(Data items)
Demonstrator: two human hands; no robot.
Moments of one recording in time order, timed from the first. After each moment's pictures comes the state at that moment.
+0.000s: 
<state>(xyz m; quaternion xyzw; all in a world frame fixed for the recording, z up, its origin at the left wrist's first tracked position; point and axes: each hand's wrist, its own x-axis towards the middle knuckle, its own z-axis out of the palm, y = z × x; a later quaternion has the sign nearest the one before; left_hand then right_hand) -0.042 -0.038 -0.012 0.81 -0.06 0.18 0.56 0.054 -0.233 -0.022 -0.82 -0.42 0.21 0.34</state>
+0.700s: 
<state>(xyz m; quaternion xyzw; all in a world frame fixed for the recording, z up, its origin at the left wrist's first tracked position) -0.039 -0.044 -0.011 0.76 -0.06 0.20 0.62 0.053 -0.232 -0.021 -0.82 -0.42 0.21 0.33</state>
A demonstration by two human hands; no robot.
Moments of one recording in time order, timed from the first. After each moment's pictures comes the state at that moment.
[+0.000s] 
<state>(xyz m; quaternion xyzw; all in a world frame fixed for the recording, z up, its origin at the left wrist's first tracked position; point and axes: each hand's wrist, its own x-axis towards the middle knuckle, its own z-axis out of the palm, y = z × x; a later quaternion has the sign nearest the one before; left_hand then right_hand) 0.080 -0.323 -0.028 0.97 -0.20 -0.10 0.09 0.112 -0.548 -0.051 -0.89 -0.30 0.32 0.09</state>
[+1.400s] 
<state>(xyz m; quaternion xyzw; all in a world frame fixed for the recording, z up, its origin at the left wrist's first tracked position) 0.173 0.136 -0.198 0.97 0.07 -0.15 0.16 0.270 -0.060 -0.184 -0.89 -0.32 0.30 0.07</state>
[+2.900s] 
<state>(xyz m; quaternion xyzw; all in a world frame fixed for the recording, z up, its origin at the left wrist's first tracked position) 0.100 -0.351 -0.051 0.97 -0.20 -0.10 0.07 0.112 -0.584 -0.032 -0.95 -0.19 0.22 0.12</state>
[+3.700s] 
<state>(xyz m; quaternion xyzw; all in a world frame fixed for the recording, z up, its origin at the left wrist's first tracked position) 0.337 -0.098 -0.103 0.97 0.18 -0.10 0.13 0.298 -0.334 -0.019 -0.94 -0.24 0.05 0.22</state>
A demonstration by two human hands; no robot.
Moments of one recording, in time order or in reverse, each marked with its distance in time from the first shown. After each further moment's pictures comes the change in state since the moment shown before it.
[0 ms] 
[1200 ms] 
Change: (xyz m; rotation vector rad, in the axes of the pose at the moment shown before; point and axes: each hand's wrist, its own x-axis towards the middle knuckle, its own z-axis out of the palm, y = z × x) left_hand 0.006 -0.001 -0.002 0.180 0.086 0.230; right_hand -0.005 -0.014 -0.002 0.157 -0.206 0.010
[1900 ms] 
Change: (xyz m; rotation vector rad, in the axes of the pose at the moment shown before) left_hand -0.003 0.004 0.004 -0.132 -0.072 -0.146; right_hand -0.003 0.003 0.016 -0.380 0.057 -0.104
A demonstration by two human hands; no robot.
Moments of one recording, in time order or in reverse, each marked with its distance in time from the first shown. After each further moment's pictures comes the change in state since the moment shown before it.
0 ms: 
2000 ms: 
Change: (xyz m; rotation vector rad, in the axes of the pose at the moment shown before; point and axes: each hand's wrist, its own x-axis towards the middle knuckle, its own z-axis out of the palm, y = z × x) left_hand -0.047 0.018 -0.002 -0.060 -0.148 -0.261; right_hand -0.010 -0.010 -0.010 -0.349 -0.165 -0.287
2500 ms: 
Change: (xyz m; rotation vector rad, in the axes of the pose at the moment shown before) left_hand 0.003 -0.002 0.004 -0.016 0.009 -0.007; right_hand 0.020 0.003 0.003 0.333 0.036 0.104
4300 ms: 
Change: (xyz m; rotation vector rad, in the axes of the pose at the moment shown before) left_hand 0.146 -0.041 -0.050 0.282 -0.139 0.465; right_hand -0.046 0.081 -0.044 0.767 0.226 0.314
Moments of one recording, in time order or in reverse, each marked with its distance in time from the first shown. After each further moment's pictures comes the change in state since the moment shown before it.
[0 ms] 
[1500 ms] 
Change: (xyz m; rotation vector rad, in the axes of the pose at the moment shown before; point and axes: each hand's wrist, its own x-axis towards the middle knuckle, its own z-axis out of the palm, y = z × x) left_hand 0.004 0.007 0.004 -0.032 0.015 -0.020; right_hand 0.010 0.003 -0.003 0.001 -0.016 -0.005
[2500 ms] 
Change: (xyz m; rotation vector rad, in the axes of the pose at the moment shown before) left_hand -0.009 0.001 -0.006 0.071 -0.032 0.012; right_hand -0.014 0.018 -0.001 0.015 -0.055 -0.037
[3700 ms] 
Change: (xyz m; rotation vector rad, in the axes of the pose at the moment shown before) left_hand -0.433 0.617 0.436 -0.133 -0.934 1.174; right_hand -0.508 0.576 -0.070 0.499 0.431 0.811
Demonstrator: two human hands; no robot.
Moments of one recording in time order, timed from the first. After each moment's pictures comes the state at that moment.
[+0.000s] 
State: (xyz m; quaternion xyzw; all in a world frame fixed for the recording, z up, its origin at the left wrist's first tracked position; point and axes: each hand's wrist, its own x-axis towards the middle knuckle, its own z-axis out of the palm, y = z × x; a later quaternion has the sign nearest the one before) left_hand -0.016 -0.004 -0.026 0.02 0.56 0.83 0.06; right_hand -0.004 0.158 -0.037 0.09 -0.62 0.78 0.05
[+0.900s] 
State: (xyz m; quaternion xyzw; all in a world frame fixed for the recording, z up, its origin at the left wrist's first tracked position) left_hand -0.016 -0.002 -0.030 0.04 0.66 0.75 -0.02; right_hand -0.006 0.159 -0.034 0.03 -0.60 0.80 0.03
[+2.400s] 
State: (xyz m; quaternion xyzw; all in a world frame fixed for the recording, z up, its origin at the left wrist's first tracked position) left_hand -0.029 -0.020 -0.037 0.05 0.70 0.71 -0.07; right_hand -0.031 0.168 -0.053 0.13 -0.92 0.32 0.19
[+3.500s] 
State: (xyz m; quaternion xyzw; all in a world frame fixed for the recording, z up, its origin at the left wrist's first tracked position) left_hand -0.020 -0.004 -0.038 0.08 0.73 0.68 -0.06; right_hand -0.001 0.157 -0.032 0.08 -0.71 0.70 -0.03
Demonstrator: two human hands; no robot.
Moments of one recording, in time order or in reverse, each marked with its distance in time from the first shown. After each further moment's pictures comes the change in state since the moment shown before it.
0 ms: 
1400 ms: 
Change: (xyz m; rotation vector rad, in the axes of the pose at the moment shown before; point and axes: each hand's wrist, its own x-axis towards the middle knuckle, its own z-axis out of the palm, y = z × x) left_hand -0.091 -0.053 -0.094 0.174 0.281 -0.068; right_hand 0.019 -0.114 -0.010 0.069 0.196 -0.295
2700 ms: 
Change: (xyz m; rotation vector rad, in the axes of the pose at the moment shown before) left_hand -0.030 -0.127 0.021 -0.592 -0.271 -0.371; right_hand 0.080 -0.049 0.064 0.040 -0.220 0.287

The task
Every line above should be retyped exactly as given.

Solution
Demonstrator: two human hands; no robot.
Moments of one recording in time order, timed from the first. After each moment's pictures comes the state at that moment.
+0.000s: 
<state>(xyz m; quaternion xyzw; all in a world frame fixed for the recording, z up, its origin at the left wrist's first tracked position; point and axes: each hand's wrist, its own x-axis towards the middle knuckle, its own z-axis out of the palm, y = z × x; a later quaternion has the sign nearest the one before; left_hand then right_hand) -0.042 -0.038 -0.012 0.81 -0.06 0.18 0.56 0.054 -0.233 -0.022 -0.82 -0.42 0.21 0.34</state>
+0.700s: 
<state>(xyz m; quaternion xyzw; all in a world frame fixed for the recording, z up, its origin at the left wrist's first tracked position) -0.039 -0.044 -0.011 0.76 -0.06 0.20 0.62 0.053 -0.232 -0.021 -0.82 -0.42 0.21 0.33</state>
A demonstration by two human hands; no robot.
Moments of one recording in time order, timed from the first. After each moment's pictures comes the state at that moment.
[+0.000s] 
<state>(xyz m; quaternion xyzw; all in a world frame fixed for the recording, z up, its origin at the left wrist's first tracked position; point and axes: each hand's wrist, its own x-axis towards the middle knuckle, its own z-axis out of the palm, y = z × x; a later quaternion has the sign nearest the one before; left_hand then right_hand) 0.080 -0.323 -0.028 0.97 -0.20 -0.10 0.09 0.112 -0.548 -0.051 -0.89 -0.30 0.32 0.09</state>
[+1.400s] 
<state>(xyz m; quaternion xyzw; all in a world frame fixed for the recording, z up, its origin at the left wrist's first tracked position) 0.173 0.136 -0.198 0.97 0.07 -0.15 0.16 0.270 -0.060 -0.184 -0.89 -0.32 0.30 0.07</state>
[+2.900s] 
<state>(xyz m; quaternion xyzw; all in a world frame fixed for the recording, z up, its origin at the left wrist's first tracked position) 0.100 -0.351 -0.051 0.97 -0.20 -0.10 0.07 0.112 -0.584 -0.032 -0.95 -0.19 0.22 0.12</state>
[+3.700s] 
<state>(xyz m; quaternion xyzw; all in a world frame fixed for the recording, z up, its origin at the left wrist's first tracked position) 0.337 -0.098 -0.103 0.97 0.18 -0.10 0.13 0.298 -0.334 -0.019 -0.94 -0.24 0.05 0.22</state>
A demonstration by two human hands; no robot.
Moments of one recording, in time order or in reverse, each marked with its distance in time from the first shown. After each further moment's pictures comes the change in state since the moment shown before it.
[0 ms] 
[1200 ms] 
Change: (xyz m; rotation vector rad, in the axes of the pose at the moment shown before; point and axes: each hand's wrist, its own x-axis towards the middle knuckle, its own z-axis out of the palm, y = z × x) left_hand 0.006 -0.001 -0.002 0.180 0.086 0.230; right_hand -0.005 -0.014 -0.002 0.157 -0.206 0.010
[1900 ms] 
Change: (xyz m; rotation vector rad, in the axes of the pose at the moment shown before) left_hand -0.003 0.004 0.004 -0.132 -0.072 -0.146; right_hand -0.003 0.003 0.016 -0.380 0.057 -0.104
A demonstration by two human hands; no robot.
Moments of one recording, in time order or in reverse, each marked with its distance in time from the first shown. After each further moment's pictures comes the change in state since the moment shown before it.
0 ms: 
2000 ms: 
Change: (xyz m; rotation vector rad, in the axes of the pose at the moment shown before; point and axes: each hand's wrist, its own x-axis towards the middle knuckle, its own z-axis out of the palm, y = z × x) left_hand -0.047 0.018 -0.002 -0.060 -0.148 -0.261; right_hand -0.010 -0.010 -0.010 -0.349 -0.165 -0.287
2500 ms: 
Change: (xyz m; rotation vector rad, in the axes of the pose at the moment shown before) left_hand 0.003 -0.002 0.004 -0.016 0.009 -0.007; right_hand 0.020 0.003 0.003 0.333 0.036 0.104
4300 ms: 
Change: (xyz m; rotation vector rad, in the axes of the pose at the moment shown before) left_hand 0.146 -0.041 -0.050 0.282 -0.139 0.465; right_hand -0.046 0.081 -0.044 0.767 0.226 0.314
Moments of one recording, in time order or in reverse, each marked with its distance in time from the first shown. After each further moment's pictures comes the change in state since the moment shown before it.
[0 ms] 
[1500 ms] 
Change: (xyz m; rotation vector rad, in the axes of the pose at the moment shown before; point and axes: each hand's wrist, its own x-axis towards the middle knuckle, its own z-axis out of the palm, y = z × x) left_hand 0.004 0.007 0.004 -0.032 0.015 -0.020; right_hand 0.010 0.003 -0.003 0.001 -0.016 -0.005
[2500 ms] 
Change: (xyz m; rotation vector rad, in the axes of the pose at the moment shown before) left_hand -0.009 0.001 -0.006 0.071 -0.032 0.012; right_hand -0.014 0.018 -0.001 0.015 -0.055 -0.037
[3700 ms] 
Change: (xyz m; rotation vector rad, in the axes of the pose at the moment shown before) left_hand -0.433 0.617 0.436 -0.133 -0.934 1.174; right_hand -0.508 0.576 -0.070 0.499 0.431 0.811
Demonstrator: two human hands; no robot.
Moments of one recording in time order, timed from the first. After each moment's pictures comes the state at that moment.
[+0.000s] 
State: (xyz m; quaternion xyzw; all in a world frame fixed for the recording, z up, its origin at the left wrist's first tracked position; point and axes: each hand's wrist, its own x-axis towards the middle knuckle, its own z-axis out of the palm, y = z × x; a later quaternion has the sign nearest the one before) left_hand -0.016 -0.004 -0.026 0.02 0.56 0.83 0.06; right_hand -0.004 0.158 -0.037 0.09 -0.62 0.78 0.05
[+0.900s] 
State: (xyz m; quaternion xyzw; all in a world frame fixed for the recording, z up, its origin at the left wrist's first tracked position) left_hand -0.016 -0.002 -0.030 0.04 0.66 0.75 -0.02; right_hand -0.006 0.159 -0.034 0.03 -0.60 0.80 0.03
[+2.400s] 
State: (xyz m; quaternion xyzw; all in a world frame fixed for the recording, z up, its origin at the left wrist's first tracked position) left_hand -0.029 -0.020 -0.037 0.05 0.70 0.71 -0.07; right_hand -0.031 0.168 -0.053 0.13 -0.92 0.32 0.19
[+3.500s] 
State: (xyz m; quaternion xyzw; all in a world frame fixed for the recording, z up, its origin at the left wrist's first tracked position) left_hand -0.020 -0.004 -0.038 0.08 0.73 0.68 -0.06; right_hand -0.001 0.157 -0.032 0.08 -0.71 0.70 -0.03
Demonstrator: two human hands; no robot.
Moments of one recording, in time order or in reverse, each marked with its distance in time from the first shown. After each further moment's pictures comes the change in state since the moment shown before it.
0 ms: 
1400 ms: 
Change: (xyz m; rotation vector rad, in the axes of the pose at the moment shown before; point and axes: each hand's wrist, its own x-axis towards the middle knuckle, its own z-axis out of the palm, y = z × x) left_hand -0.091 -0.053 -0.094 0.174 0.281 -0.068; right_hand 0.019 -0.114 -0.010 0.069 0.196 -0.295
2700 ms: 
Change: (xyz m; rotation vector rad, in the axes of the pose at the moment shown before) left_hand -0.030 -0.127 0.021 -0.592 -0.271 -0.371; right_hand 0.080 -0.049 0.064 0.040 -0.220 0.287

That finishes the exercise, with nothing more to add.